------ DATA BELOW

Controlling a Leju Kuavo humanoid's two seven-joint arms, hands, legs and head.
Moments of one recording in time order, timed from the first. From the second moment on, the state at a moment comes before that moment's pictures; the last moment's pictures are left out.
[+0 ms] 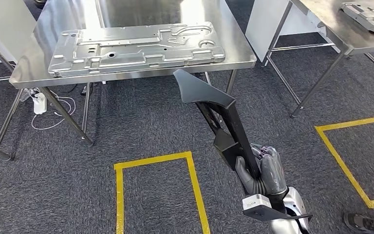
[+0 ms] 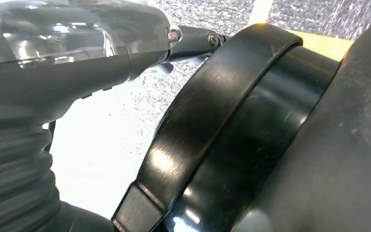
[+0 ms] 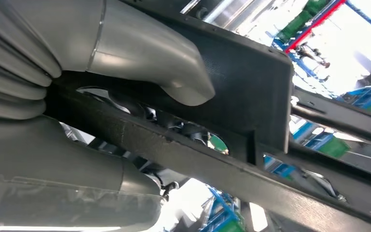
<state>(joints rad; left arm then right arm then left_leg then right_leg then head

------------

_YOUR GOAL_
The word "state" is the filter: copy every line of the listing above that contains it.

_RESPONSE AREA_
Moments of one recording in time order, timed from the first. From the second moment on, the state at a moment comes before that moment's pictures; the last moment's pictures are left out.
<state>(joints rad; left arm then right arm then left_leg then right_leg then head

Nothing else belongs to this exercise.